What you should do -
Write the lines below out exactly, dropping each picture.

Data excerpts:
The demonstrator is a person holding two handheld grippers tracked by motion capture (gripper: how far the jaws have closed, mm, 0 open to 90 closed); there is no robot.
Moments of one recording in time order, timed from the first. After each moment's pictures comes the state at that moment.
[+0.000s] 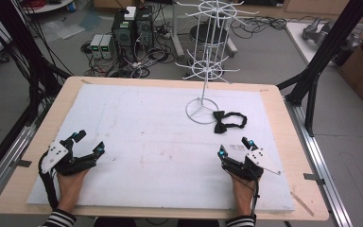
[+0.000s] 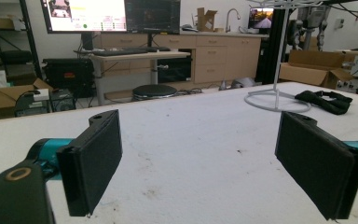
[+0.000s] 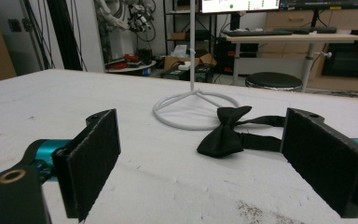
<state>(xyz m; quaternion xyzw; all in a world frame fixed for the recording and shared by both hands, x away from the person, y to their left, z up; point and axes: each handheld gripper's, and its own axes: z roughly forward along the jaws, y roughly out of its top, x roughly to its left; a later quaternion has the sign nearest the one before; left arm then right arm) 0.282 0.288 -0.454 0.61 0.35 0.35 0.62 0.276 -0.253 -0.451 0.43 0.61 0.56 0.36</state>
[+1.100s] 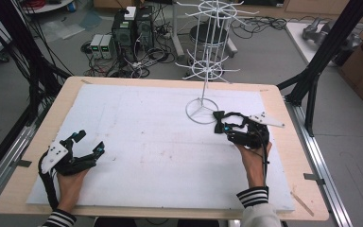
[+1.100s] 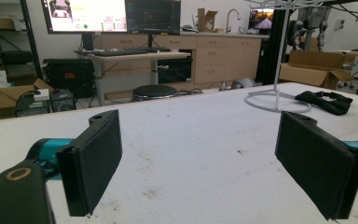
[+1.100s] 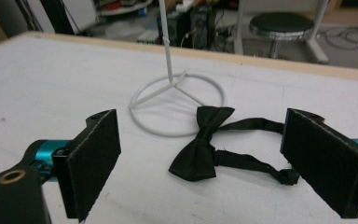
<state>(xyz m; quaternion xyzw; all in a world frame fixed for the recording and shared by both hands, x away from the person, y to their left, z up) 0.282 0.288 -0.455 0.60 0.35 0.35 0.62 0.349 -0.266 -0.385 0.49 0.68 0.47 0.27</state>
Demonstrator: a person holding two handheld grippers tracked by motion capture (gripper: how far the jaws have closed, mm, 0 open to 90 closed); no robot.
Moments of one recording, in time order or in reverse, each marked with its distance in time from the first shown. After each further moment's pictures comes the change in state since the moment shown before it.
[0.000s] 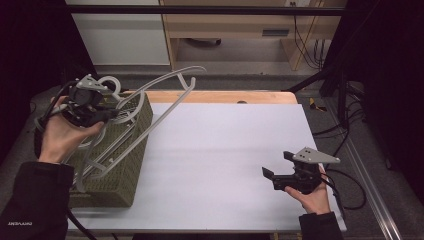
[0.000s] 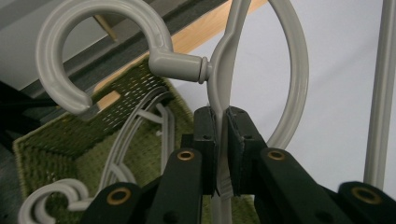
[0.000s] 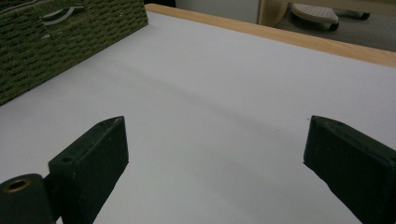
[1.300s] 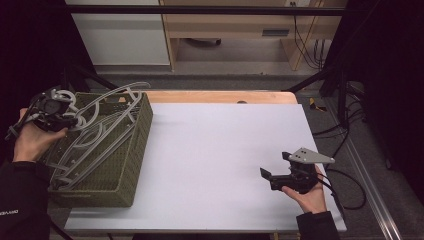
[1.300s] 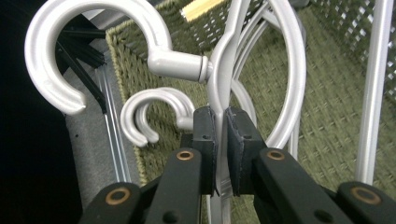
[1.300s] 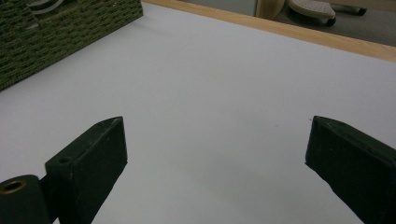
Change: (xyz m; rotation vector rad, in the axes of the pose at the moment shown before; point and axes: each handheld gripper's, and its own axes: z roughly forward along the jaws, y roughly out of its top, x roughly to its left) left arm 0.101 -0.090 0.056 0.200 0.233 -0.064; right arm 0.002 -0.004 0.008 0.029 -0.018 -0.006
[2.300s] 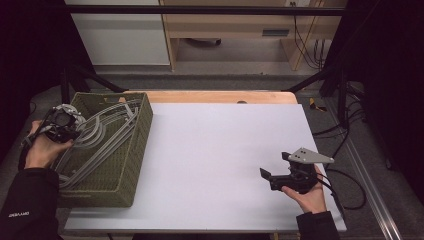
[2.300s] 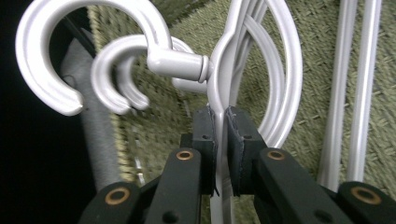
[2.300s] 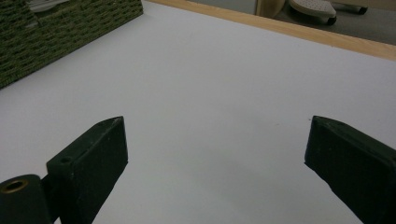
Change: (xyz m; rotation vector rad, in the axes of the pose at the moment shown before) left arm -0.010 -0.029 0.049 0.110 0.034 0.012; right arm 0.000 0.000 0.001 0.005 0.000 -0.001
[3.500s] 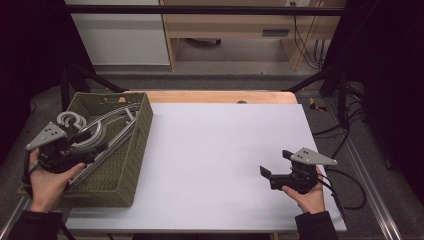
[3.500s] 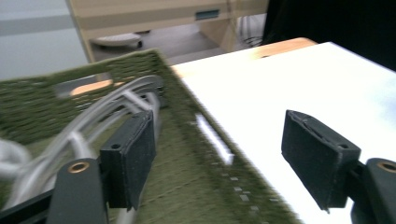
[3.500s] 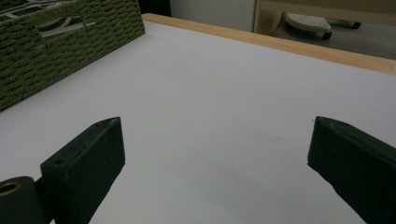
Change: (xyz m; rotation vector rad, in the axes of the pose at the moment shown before) left arm -0.081 -0.044 -0.090 -0.704 -0.430 -0.203; right arm 0.001 0.001 -0.003 -0.075 0.000 0.014
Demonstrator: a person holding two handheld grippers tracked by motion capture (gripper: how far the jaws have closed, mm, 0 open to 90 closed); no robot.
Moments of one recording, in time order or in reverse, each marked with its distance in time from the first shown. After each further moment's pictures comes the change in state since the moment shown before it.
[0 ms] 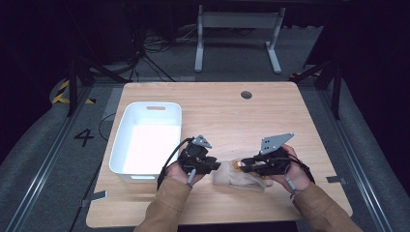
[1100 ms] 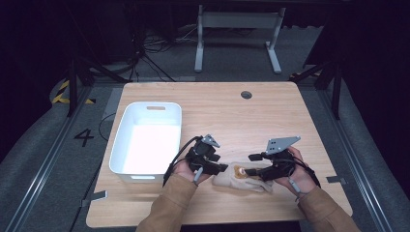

Solution to this problem -
The demonstrator is a person holding two handheld grippers tracked by motion capture (gripper: how far the jaws have closed, mm, 0 open to 90 closed); there is no robot.
Moments of one recording in time order, timed from the first. After each moment's pictures comes the state at that moment.
[+0.000s] 
[+0.000s] 
[+0.000s] 
<state>(xyz m; quaternion xyzw; all in a world frame fixed for the recording and shared by both hands, x away from the person, y to their left, z up; point and axes: each handheld gripper's, and its own axes: z roughly forward along the jaws, y roughly out of its top, x roughly to its left; a later quaternion has the sign nearest the one before; left arm then right arm) 0.282 0.288 -0.454 0.61 0.35 0.35 0.62 0.276 -0.253 -0.451 0.43 0.61 0.56 0.36</state>
[+1.100s] 
[+1.100s] 
[+1.100s] 
<state>(xyz m; quaternion xyzw; all in a world frame fixed for the recording and shared by both hands, x away from the person, y to their left, z up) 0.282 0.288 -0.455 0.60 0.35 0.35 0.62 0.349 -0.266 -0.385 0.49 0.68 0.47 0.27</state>
Demonstrator: a person holding two handheld grippers tracked by motion capture (gripper: how far the jaws have closed, mm, 0 open to 90 closed); no robot.
Moments of one recording, in time order or in reverse, each marked with its distance in time from the first shown. After each further moment's pictures comes the change in state since the moment shown before it.
[0.000s] 
[0.000s] 
[0.000s] 
[1.300s] 
[1.300s] 
[1.300s] 
Change: (xyz m; rotation vector rad, in the axes of the pose at the moment shown before; point and axes: each handheld gripper's, and its own axes: z roughly forward along the jaws, y roughly out of its top, x roughly to its left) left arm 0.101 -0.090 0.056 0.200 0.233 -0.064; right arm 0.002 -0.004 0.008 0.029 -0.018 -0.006
[2.300s] 
[2.300s] 
[2.300s] 
Change: (xyz m; rotation vector rad, in the axes of the pose at the moment shown before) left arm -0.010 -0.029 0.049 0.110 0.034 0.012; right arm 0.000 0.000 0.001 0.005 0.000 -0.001
[3.500s] 
[3.500s] 
[3.500s] 
Change: (xyz m; rotation vector rad, in the axes of the pose at the moment shown before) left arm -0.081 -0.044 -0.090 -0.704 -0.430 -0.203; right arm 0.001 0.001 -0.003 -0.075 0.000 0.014
Demonstrator: a person holding two handheld grippers tracked by motion capture (gripper: how far the jaws have closed, mm, 0 open to 90 closed); no robot.
Moments of one recording, in time order or in reverse, each marked with its distance in time from the first shown. After each further moment's pictures comes the change in state since the moment shown before it.
[0 ms] 
[1100 ms] 

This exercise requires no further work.